Yeah, the difference with the sphere metaphor is that that one may also work in 3D. If everything was created almost instantly in the big bang, and then was just thrown out due to the kinetic energy of it, is just like the debris of an explosion flaying away in an spherical way, like a blown up balloon, creating some streams of material here, a large void there... Now, if we think of the sphere metaphor as the 3D universe over a 4D sphere whose axis we can't even conceive, we can better visualize the so called wormholes as a secant throu the sphere, joining 2 of this 3D places throu that 4th, unconcivable dimention... Now, I've readed somewhere that scientifics speculate the existence of 11 other spatial dimentions! Talk about trying to coordinate a date on those planes :-/
The idea is that the planets are formed in a disc (a proto planetary disc). The disc itself forms from a cloud of dust and gas. They usually have some rotation. When the cloud collapses conservation of angular momentum spins up the collapsing cloud (think of skaters doing a pirouette, they start rotating faster), young stars rotate a lot faster than the cloud from which they formed. The shape of a cloud tends to a disk because of conservation of momentum and friction. The matter can move down to the disk by radiating away some of its potential energy through friction processes. The matter cannot move closer to the axis around which the system rotates because that is not compatible with conservation of momentum. So collapsing clouds don't just collapse into some central object but form a disk. In turn the planets form in the disk, that itself will evaporate when the star ignites its nuclear fusion. Planets formed in the disk are usually solid enough (heavy enough) to not get evaporated. Since the planets formed in the disk, they tend to lie in a plane. The planets store a lot of angular momentum.Orbits of planets can get perturbed by interactions among the planets or encounters with nearby stars.
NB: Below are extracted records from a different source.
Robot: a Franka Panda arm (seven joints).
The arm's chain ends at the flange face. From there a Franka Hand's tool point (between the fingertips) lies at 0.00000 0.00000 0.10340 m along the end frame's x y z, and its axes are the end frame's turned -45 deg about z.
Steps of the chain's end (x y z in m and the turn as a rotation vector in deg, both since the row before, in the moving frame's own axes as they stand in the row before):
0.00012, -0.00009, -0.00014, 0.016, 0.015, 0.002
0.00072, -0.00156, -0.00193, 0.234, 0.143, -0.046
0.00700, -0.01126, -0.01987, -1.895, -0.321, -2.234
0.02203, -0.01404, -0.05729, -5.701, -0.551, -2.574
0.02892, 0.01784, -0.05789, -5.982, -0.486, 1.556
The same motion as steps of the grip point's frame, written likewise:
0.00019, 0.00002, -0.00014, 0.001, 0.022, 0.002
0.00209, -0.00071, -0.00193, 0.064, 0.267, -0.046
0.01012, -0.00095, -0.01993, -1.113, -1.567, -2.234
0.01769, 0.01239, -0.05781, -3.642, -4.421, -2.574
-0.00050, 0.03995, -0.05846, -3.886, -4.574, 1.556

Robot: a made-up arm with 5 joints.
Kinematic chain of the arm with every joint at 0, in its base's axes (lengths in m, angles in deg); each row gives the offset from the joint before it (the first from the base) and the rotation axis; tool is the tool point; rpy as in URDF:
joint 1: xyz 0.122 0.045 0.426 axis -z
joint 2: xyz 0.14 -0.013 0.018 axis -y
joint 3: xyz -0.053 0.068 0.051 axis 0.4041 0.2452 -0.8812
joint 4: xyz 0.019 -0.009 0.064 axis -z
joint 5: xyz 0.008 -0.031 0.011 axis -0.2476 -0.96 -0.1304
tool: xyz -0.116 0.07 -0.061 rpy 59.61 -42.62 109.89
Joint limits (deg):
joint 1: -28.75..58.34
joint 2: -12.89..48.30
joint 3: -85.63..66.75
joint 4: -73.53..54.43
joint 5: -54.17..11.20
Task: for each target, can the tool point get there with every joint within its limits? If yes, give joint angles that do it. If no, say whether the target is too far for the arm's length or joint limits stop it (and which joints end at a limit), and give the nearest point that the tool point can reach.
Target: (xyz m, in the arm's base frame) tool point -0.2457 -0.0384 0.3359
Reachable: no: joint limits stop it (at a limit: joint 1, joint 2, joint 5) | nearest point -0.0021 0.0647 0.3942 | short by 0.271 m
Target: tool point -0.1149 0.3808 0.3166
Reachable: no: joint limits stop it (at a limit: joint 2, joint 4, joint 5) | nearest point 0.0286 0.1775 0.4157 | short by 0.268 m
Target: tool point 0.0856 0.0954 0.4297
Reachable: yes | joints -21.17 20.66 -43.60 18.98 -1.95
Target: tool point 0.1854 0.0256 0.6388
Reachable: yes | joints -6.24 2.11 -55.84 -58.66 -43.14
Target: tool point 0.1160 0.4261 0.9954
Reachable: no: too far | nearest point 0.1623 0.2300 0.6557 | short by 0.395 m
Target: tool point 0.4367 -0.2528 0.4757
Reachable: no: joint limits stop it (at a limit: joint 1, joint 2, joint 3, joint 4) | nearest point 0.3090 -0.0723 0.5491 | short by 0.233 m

This is roughly what astronomers think nowadays. The thing to remember is conservation of angular momentum. This is a really basic and important law that governs the formation of disks all over the universe (blackholes sucking in matter also form disks). Conservation of angular momentum is also why the moon moves away from earth (compensating for the slowing down of earths rotation around its own axis --- by moving the moon out the earth-moon system conserves angular momentum).
Sorry for the slightly rambling explanation, I'm sure wikipedia has more if your interested.
The fourth dimension could easily be physical. There's definitely a dimension we percieve as time. But just as we don't implicitly define what directions dimensions one, two and three are pointing, we don't say that time is always the fourth dimenion. It's just a cleaner explanation that way.